# PROBLEM DETAILS
Print out the full listing below, word for word.

# INPUT DATA

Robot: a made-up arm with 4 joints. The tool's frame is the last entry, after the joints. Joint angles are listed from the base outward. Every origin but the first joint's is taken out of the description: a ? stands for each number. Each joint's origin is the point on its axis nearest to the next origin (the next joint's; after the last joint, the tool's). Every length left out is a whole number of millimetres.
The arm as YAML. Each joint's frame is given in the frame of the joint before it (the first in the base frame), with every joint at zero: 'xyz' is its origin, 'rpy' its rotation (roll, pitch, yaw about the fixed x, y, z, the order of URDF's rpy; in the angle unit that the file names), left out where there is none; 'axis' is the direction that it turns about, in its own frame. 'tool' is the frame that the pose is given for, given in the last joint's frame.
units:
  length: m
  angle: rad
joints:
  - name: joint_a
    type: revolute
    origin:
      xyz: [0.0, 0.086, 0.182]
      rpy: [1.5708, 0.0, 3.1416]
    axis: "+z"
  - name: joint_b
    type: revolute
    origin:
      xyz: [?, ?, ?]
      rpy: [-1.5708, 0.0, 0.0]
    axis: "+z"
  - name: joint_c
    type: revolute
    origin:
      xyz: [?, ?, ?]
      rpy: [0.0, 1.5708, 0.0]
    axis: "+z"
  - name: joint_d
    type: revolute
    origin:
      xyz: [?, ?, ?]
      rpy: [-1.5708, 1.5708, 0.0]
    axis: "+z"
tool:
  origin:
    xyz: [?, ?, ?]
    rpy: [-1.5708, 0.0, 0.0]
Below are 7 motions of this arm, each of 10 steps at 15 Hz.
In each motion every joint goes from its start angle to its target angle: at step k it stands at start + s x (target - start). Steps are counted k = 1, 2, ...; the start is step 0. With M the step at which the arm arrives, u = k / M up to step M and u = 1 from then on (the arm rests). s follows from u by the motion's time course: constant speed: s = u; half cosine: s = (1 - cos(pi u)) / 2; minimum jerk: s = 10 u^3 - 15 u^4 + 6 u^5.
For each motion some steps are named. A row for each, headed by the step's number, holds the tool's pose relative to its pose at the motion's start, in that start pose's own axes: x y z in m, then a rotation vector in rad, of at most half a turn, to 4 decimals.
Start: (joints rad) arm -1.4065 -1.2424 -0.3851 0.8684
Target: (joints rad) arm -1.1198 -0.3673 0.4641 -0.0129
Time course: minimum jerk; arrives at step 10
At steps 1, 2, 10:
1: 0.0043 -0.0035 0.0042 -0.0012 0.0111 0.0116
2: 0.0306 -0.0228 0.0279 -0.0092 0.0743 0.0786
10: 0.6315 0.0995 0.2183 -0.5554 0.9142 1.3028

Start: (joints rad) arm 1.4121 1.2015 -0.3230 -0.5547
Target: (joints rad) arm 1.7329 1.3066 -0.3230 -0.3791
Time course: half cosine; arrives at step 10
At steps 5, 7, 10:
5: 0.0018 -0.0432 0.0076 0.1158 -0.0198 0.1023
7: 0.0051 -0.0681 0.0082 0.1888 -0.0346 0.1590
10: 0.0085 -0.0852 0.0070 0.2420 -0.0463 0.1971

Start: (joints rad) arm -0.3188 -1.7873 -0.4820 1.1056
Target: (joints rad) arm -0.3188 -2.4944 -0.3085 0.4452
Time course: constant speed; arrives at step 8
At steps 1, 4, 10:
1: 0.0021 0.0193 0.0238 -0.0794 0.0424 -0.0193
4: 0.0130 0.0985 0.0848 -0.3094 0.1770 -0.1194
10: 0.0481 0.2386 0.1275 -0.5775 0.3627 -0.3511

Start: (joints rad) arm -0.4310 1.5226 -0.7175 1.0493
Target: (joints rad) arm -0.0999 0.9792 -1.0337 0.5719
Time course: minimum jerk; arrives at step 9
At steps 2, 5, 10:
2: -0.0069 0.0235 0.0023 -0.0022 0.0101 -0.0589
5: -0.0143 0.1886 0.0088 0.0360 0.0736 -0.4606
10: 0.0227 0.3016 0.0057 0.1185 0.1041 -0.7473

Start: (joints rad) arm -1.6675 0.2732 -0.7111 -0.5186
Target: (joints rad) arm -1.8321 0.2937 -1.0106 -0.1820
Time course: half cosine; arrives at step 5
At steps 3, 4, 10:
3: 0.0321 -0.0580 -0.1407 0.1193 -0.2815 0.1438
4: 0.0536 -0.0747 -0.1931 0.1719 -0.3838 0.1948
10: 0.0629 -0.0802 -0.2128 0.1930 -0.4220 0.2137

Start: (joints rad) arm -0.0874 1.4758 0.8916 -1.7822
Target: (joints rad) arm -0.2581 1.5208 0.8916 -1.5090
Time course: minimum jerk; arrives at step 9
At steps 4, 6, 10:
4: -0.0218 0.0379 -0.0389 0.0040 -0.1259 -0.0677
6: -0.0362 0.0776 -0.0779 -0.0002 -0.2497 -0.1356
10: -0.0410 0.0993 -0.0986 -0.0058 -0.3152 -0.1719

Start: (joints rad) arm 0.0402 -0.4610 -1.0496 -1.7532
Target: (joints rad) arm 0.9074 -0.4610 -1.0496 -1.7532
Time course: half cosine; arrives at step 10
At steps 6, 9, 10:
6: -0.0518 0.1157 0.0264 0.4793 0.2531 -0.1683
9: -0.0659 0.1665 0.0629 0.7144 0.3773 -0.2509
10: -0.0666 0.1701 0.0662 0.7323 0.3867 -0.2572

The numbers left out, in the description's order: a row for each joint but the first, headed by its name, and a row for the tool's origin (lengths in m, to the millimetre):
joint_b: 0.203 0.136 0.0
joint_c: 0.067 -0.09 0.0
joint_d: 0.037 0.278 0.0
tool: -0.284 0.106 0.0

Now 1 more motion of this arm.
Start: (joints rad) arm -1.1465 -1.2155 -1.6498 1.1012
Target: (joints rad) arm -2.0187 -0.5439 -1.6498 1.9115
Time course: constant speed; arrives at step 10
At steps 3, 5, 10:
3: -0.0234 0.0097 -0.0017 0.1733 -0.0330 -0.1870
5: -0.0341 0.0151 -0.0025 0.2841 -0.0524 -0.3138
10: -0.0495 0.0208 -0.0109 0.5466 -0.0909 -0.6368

# RESULT OF THE EXERCISE
Robot: a made-up arm with 4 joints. The tool's frame is the last entry, after the joints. Joint angles are listed from the base outward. Every origin but the first joint's is taken out of the description: a ? stands for each number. Each joint's origin is the point on its axis nearest to the next origin (the next joint's; after the last joint, the tool's). Every length left out is a whole number of millimetres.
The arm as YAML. Each joint's frame is given in the frame of the joint before it (the first in the base frame), with every joint at zero: 'xyz' is its origin, 'rpy' its rotation (roll, pitch, yaw about the fixed x, y, z, the order of URDF's rpy; in the angle unit that the file names), left out where there is none; 'axis' is the direction that it turns about, in its own frame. 'tool' is the frame that the pose is given for, given in the last joint's frame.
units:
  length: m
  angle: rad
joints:
  - name: joint_a
    type: revolute
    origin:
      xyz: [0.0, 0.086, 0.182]
      rpy: [1.5708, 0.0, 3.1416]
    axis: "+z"
  - name: joint_b
    type: revolute
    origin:
      xyz: [?, ?, ?]
      rpy: [-1.5708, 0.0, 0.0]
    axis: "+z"
  - name: joint_c
    type: revolute
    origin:
      xyz: [?, ?, ?]
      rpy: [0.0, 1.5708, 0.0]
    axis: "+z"
  - name: joint_d
    type: revolute
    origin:
      xyz: [?, ?, ?]
      rpy: [-1.5708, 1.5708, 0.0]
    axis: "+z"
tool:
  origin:
    xyz: [?, ?, ?]
    rpy: [-1.5708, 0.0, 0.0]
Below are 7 motions of this arm, each of 10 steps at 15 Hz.
In each motion every joint goes from its start angle to its target angle: at step k it stands at start + s x (target - start). Steps are counted k = 1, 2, ...; the start is step 0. With M the step at which the arm arrives, u = k / M up to step M and u = 1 from then on (the arm rests). s follows from u by the motion's time course: constant speed: s = u; half cosine: s = (1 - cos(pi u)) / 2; minimum jerk: s = 10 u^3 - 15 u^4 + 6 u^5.
For each motion some steps are named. A row for each, headed by the step's number, holds the tool's pose relative to its pose at the motion's start, in that start pose's own axes: x y z in m, then a rotation vector in rad, of at most half a turn, to 4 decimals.
Start: (joints rad) arm -1.4065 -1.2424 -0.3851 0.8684
Target: (joints rad) arm -1.1198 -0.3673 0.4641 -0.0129
Time course: minimum jerk; arrives at step 10
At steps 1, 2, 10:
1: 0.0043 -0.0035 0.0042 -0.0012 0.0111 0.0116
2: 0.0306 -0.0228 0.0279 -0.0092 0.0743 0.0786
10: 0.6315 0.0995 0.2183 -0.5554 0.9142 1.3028

Start: (joints rad) arm 1.4121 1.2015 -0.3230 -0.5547
Target: (joints rad) arm 1.7329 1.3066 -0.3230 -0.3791
Time course: half cosine; arrives at step 10
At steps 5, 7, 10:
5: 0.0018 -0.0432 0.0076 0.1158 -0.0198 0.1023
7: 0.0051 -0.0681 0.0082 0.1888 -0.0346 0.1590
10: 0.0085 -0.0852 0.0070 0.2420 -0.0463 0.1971

Start: (joints rad) arm -0.3188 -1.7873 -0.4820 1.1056
Target: (joints rad) arm -0.3188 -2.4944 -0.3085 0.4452
Time course: constant speed; arrives at step 8
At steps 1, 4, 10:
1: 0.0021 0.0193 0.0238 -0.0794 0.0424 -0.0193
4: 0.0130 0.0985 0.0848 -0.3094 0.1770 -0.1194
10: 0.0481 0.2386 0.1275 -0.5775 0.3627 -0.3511

Start: (joints rad) arm -0.4310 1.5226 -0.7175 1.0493
Target: (joints rad) arm -0.0999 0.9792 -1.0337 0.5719
Time course: minimum jerk; arrives at step 9
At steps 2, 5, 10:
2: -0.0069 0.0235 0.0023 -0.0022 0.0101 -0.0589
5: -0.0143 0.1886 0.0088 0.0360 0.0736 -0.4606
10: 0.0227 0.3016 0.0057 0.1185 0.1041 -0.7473

Start: (joints rad) arm -1.6675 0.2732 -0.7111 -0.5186
Target: (joints rad) arm -1.8321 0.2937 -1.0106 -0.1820
Time course: half cosine; arrives at step 5
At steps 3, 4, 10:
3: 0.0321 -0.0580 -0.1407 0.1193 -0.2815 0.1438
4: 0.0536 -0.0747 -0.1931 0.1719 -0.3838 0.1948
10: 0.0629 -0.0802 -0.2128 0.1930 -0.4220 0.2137

Start: (joints rad) arm -0.0874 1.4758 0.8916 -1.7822
Target: (joints rad) arm -0.2581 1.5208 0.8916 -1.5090
Time course: minimum jerk; arrives at step 9
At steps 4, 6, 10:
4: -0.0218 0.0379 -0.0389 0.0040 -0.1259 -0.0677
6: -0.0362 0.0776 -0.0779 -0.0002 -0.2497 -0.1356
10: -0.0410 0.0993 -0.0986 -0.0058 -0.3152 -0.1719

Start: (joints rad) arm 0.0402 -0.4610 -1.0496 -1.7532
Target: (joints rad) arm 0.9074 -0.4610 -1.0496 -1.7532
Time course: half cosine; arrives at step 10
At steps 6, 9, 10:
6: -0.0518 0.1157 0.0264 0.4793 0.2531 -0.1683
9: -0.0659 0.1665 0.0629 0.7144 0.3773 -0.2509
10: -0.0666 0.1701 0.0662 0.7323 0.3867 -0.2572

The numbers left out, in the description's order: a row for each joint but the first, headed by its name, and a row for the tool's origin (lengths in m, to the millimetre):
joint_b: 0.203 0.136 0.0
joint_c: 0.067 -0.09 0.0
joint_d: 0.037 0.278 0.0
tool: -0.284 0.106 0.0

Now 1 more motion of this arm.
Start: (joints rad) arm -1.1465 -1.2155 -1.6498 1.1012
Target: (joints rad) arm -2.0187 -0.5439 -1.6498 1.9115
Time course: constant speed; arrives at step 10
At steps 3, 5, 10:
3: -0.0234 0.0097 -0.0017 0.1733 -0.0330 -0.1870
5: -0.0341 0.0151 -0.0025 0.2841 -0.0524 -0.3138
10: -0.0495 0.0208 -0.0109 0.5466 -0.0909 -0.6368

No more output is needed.